Benjamin recalled a case where a mother, who had just lost a child in a car accident but had three surviving children, began exhibiting suicidal tendencies.

“You know what that did to those three children? That was more traumatic for them than the initial accident.”

He said the surviving children felt at fault.

“We have to consider grief and loss in the context of someone who lived a long life as opposed to tragic grief and loss.”

He said type one trauma, or complex trauma, means it is happening in the present and so the response to that will be much different.

“This is not growing old and expecting to die at some point. There is something inherently complex in dealing with grief and loss because it is not something you (anticipate) or even think about.”

He also said children should not be forced to go to funerals.

“They may not be ready for that yet.”

Benjamin said children should be encouraged to find a natural outlet for their grief, such as drawing, colouring or, for older children, journaling.

“They will (still) relive the trauma, but they will have an outlet.”

It takes a village: The impact of tragedy on the community

“Everyone will go through survivor’s guilt, including rescuers,” he said.

He said trauma is like throwing a pebble into the water of a still pond which reverberates long after the tragedy has occurred.

“You have to look at the epicentre (which is) the family. Next is the people in the environment affected by this: the community, neighbourhood, school, church, etc. We also have to think about responders. They become a part of the circle of tragedy.”

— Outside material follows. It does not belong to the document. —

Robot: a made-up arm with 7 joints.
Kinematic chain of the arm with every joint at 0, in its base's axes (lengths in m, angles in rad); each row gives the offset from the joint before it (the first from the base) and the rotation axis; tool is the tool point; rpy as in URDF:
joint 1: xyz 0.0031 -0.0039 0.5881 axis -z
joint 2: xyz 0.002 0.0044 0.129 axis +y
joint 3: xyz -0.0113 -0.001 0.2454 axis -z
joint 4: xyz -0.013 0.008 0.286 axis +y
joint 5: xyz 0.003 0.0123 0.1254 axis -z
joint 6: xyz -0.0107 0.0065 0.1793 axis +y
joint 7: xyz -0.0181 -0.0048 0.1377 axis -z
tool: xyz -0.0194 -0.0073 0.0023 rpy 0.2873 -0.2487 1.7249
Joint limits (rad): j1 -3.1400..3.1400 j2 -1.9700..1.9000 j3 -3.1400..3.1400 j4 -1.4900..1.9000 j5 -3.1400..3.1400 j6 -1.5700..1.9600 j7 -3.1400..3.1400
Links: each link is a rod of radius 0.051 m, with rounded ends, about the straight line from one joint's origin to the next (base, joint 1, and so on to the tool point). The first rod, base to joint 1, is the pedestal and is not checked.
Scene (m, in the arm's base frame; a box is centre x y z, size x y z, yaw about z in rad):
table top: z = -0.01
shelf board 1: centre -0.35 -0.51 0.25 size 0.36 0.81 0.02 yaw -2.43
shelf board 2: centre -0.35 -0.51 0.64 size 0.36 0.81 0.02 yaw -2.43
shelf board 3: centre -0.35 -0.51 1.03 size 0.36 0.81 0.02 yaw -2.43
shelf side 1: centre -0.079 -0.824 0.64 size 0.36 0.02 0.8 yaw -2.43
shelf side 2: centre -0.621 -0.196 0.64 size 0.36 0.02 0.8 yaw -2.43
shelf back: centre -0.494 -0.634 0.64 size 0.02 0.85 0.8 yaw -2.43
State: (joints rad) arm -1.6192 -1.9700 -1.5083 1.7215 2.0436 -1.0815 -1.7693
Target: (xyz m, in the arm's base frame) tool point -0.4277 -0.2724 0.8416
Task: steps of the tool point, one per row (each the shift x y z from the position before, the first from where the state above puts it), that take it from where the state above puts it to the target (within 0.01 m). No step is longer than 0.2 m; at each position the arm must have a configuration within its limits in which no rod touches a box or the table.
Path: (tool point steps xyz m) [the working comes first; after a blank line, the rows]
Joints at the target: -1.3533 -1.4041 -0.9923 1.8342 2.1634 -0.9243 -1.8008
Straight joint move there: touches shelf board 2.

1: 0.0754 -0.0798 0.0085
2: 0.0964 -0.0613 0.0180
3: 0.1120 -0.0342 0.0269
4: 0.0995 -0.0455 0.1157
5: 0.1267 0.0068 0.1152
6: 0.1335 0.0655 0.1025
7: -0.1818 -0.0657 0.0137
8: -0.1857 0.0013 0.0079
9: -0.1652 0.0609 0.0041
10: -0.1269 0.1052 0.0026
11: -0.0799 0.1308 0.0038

He said in Trinidad and Tobago, there is not a proper system of care for those impacted by trauma. “The real work comes six months, two years later, when people realise their grief has changed.

“Trauma affects us all. We do not move from traumatic event to traumatic recovery. We stay in the trauma incident. We don’t move from that. The community does not move from that. There is nobody going to do a session with the community like when you have a mass shooting. I don’t see that happening here.”

He said those who are able to pay for private therapy can, but there is no crisis management centre available to take charge in the community and provide counselling.

“So, people go about their lives, but in reality, they are affected for years to come.”

He said in the early stages of grief, in the first few days, the family may not be ready for therapy. Instead, what the family will need is guidance through processing their raw emotions. He said the first few months would be a confusing time for the children especially.

“It is not uncommon for children to see, in a real way, their loved ones who have passed. That is normal at this point; to dream and have full conversations with people in your dreams.

Benjamin said, “Let us not make grieving a difficult process.”